▶ TASK TO CARRY OUT:
Set down the records once more, please, exactly and with the pictures left out.

▶ Items from a data source:
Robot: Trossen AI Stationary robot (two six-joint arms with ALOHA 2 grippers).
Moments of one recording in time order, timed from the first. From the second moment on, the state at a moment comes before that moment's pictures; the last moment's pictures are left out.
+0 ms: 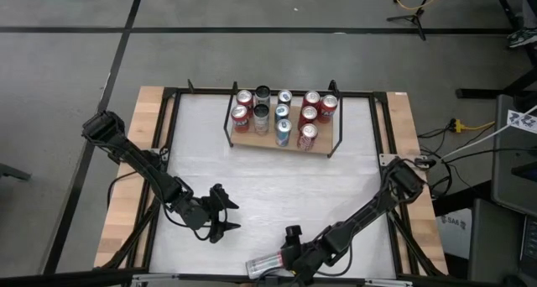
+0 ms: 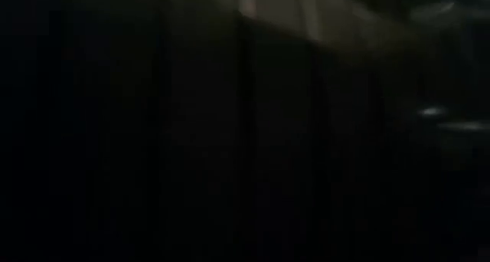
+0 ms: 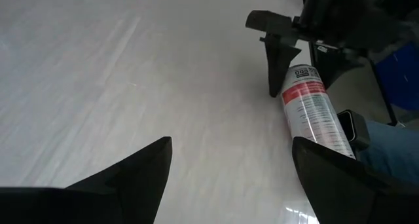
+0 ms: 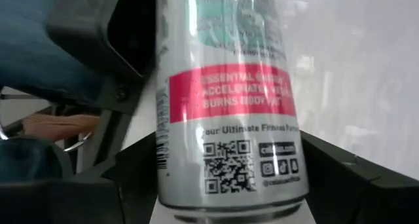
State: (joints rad) left arm -0.67 1.42 0.74 0.00 -0.48 -0.83; right arm 0.72 2.10 1.39 -0.23 0.20 0.42
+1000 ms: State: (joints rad) left arm -0.67 1.42 0.74 0.00 -0.46 -0.83; right arm 0.72 2.11 1.39 -0.18 0.44 0.47
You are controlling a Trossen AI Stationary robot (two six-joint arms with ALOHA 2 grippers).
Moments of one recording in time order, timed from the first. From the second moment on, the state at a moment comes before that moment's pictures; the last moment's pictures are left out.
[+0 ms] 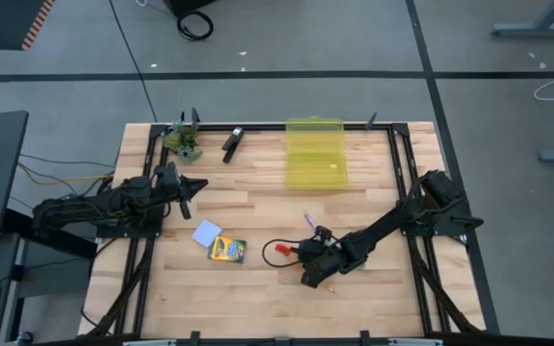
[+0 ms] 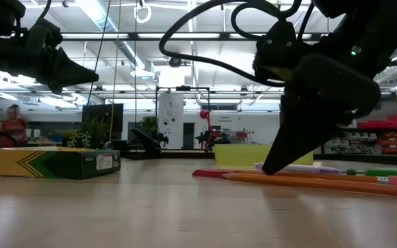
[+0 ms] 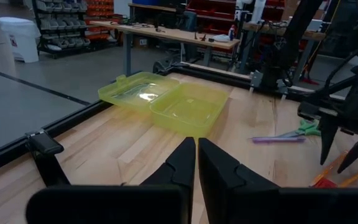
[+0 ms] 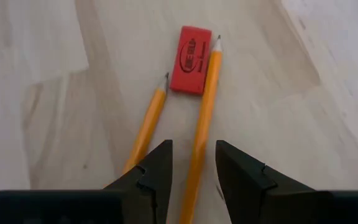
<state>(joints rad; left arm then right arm) 0.11 0.08 0.07 -0.11 -0.29 -0.15 0.48 1.90 0.99 -0.18 0.45 0.72</state>
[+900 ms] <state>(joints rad) 0.11 0.08 0.07 -0.10 -0.29 -0.15 0.45 1.93 0.99 -0.15 0.47 0.75</state>
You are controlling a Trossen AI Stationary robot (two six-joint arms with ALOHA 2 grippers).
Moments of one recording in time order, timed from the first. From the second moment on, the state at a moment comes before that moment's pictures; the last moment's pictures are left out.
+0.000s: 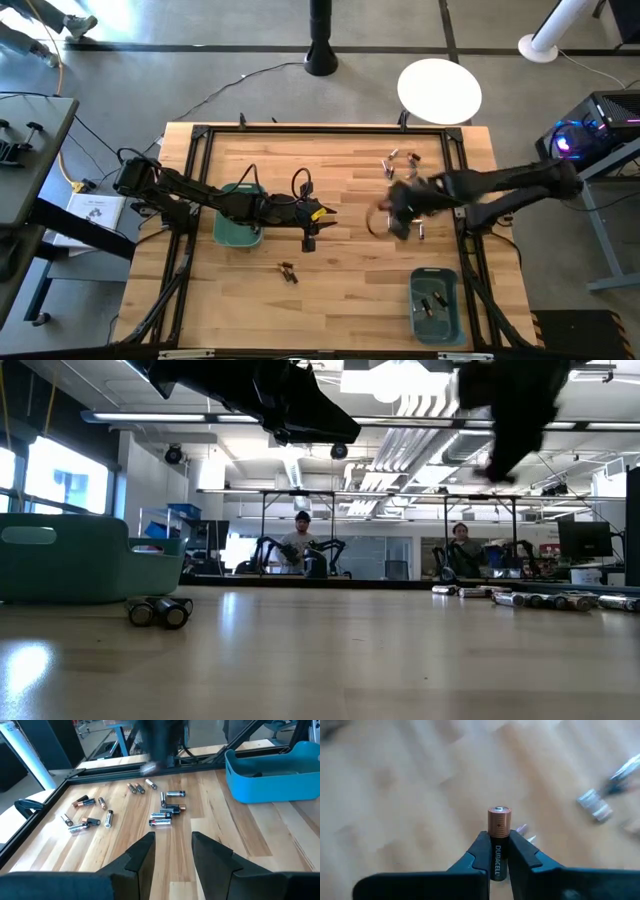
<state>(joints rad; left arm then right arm) -0.14 1.60 0.92 0.33 -0.25 0.08 0.15 1.18 1.01 -0.98 0.15 0.65</state>
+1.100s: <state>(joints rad) -0.14 1.60 0.92 0.32 -0.25 0.11 0.99 1.51 0.79 -0.55 -0.14 1.84</state>
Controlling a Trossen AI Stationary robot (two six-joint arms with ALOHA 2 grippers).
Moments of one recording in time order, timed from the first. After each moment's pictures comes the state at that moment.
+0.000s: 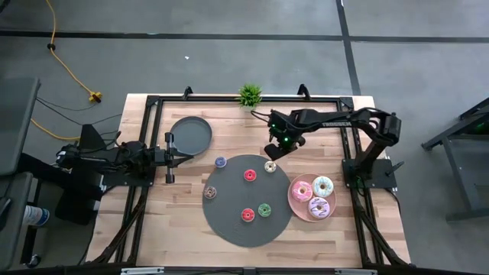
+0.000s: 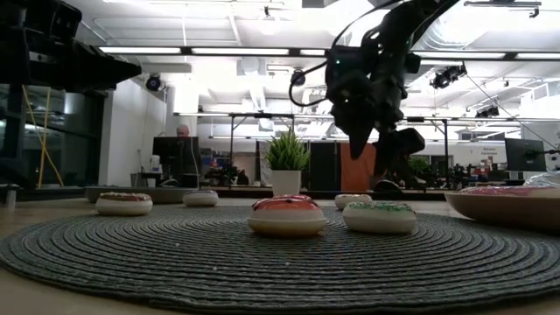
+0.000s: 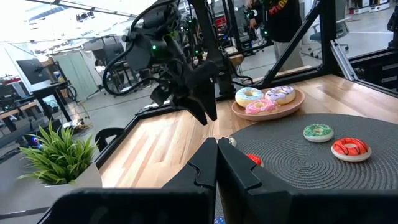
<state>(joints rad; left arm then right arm) -0.09 0.01 0.02 0.03 -0.17 0.28 -0.35 1.70 1.10 -0.70 -0.41 0.65</state>
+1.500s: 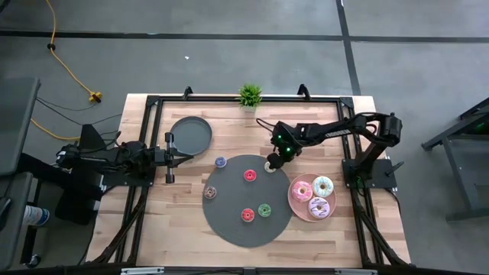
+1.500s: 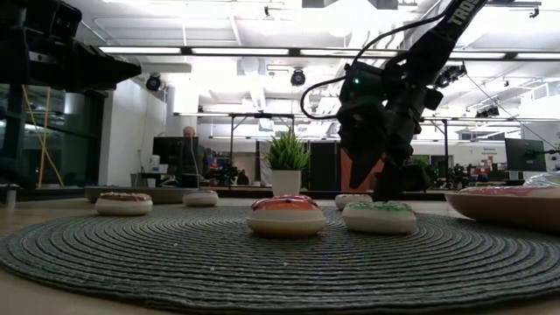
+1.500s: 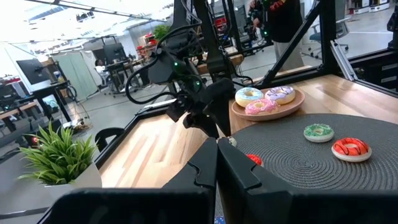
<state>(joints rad) -0.09 0.01 0.02 0.03 -0.17 0.28 -0.31 1.69 0.80 -0.20 -0.47 0.69</state>
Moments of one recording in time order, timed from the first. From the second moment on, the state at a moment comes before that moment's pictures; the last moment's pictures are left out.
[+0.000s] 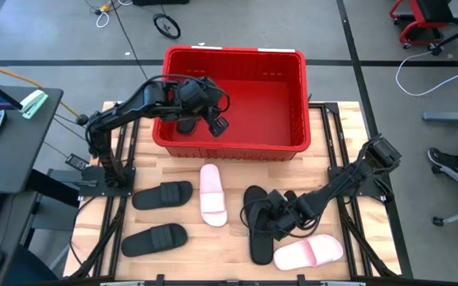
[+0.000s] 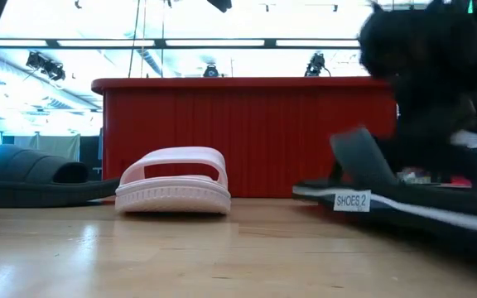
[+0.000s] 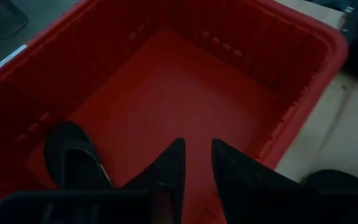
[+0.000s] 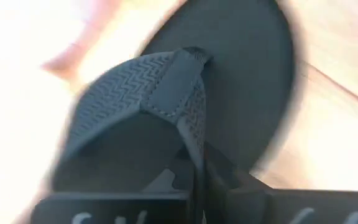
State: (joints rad) left arm 0.14 1.81 2.28 -1.30 -0.44 -0.31; right arm 0.57 1.70 0.99 -0.51 0.44 1.41
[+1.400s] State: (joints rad) left arm -0.05 1.63 2.28 -1.44 -0.91 -0.46; right arm -0.44 1.73 1.78 -0.55 0.39 0.43
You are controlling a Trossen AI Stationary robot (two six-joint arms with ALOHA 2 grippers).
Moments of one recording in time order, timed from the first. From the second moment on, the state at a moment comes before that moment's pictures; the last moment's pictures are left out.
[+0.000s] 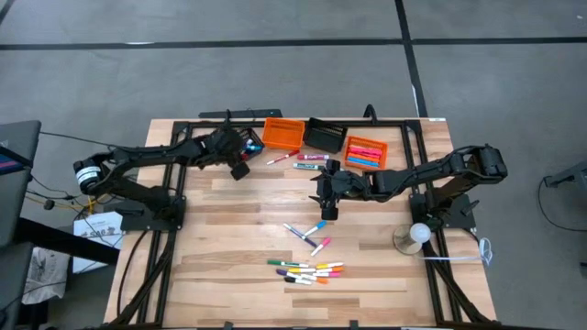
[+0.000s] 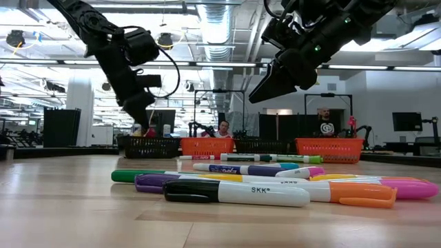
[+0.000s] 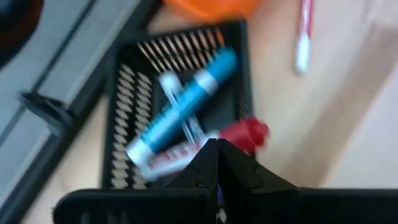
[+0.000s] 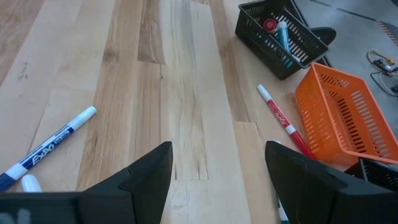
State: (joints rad) left arm 0.51 1.32 0.68 -0.29 -0.28 0.16; right arm 0.03 1.49 0.79 0.07 0.26 -0.24
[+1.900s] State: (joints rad) left arm 0.28 1.32 0.65 0.05 -0.35 0.09; right arm 0.04 1.49 0.79 0.06 0.26 -0.20
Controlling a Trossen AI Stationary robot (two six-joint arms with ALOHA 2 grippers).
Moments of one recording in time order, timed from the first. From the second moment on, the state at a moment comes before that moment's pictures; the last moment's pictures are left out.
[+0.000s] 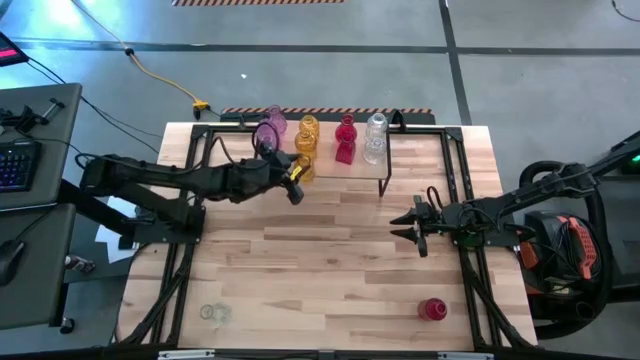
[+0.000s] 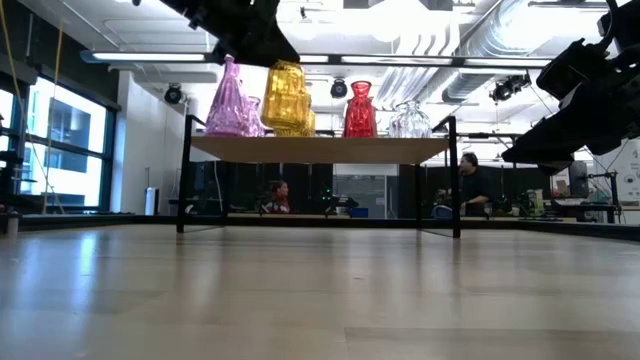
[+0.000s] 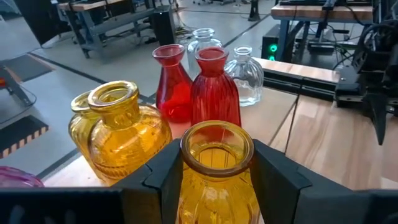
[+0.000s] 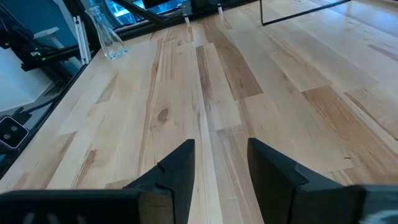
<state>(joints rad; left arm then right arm) 0.03 1.28 0.88 0.08 -0.60 -0.08 0.28 0.58 0.01 0.25 0.24 0.36</state>
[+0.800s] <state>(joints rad) 0.01 1.35 0.88 0.15 -0.67 -0.17 0.28 0.58 0.01 0.25 0.24 0.36</state>
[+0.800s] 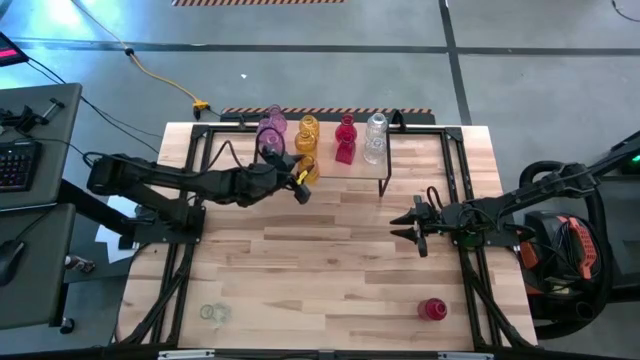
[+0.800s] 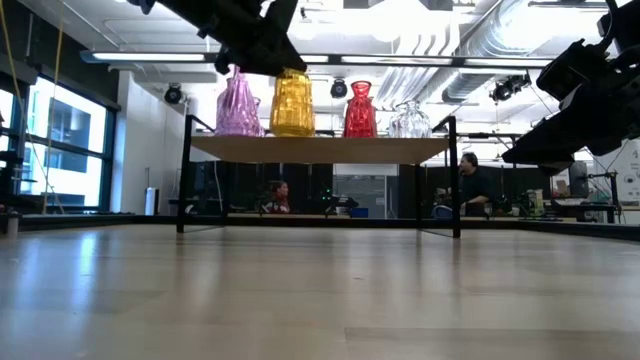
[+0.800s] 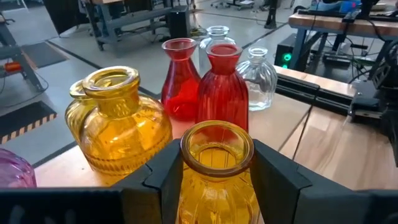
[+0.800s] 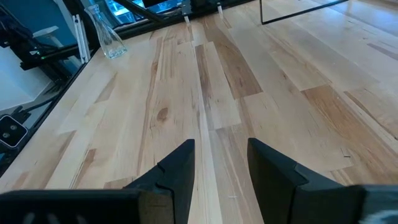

▶ OUTPUT BELOW:
Robot: Trossen AI Stationary robot (two six-joint arms with ALOHA 2 grippers).
Moments of one recording in time order, timed from the first. From the second moment on, the state at a moment comes before that moment's pictures; the last moment's pictures are left out.
+0 ms: 
+0 ms: 
+0 ms: 
+0 ms: 
State: (joints rad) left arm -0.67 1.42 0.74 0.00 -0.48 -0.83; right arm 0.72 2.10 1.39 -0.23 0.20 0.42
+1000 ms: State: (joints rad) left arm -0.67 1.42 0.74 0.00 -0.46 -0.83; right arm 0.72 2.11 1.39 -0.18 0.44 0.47
You are controlling a Trossen AI Stationary robot (two six-joint arms with ALOHA 2 grippers).
Moments of one recording in time order, timed from the first. From the second moment on, the state at a moment comes before that moment's pictures; the last moment's pictures are left out.
[+0 ms] 
[+0 ms] 
[+0 ms] 
[+0 ms] 
<state>(joints rad; left arm then right arm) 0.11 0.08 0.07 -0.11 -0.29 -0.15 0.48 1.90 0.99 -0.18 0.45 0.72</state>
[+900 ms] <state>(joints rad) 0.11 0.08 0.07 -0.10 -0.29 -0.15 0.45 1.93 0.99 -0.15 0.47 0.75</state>
You are controlling a Trossen AI Stationary robot (two six-joint arms with ALOHA 2 grippers).
Moments of one recording in time order, timed from the first. From the second moment on, the state at a moment comes before that moment's pictures; the last moment's pictures are left out.
+0.000s: 
<state>(joints rad; left arm then right arm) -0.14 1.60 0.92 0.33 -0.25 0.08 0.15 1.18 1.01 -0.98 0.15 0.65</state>
+1.100s: <state>(joints rad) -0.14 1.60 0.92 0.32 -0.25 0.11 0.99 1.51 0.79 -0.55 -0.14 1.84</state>
Controlling a Trossen AI Stationary robot (two six-joint arms with ALOHA 2 grippers).
Moments of one recording in time order, timed from the first. After each moment's pictures comes the state at that moment.
+0.000s: 
+0.000s: 
+0.000s: 
<state>(joints rad; left arm then right arm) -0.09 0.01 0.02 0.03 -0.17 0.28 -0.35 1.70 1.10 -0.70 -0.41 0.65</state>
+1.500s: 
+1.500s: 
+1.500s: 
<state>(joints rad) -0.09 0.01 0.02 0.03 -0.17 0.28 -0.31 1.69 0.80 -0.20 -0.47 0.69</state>
Moments of one recording in time order, timed from the first. From the second moment on, the state at a moment comes before that moment's pictures; the last moment's pictures are left out.
[+0.000s] 
[+0.000s] 
[+0.000s] 
[+0.000s] 
State: (joints rad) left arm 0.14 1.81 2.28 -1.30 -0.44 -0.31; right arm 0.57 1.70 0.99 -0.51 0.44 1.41
[+1.400s] State: (joints rad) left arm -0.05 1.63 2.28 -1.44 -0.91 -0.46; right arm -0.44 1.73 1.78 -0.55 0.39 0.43
You are controlling a Trossen AI Stationary robot (two six-joint arms with ALOHA 2 grippers).
Moments of one recording in time order, timed from the first. From the second moment on, the state at a moment comes before that moment's pictures; the last moment's pictures are left out.
[+0.000s] 
[+0.000s] 
[+0.000s] 
[+0.000s] 
State: (joints rad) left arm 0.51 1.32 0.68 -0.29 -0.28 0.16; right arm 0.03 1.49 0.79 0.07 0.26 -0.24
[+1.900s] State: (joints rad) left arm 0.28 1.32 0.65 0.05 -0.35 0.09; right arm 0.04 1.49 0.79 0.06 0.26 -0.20
Controlling a Trossen AI Stationary robot (two six-joint arms with ALOHA 2 grippers).
Moments of one recording in time order, timed from the first. From the second moment on, the state at a moment comes before that moment's pictures; the last moment's pictures are left out.
[+0.000s] 
[+0.000s] 
[+0.000s] 
[+0.000s] 
<state>(joints rad; left arm then right arm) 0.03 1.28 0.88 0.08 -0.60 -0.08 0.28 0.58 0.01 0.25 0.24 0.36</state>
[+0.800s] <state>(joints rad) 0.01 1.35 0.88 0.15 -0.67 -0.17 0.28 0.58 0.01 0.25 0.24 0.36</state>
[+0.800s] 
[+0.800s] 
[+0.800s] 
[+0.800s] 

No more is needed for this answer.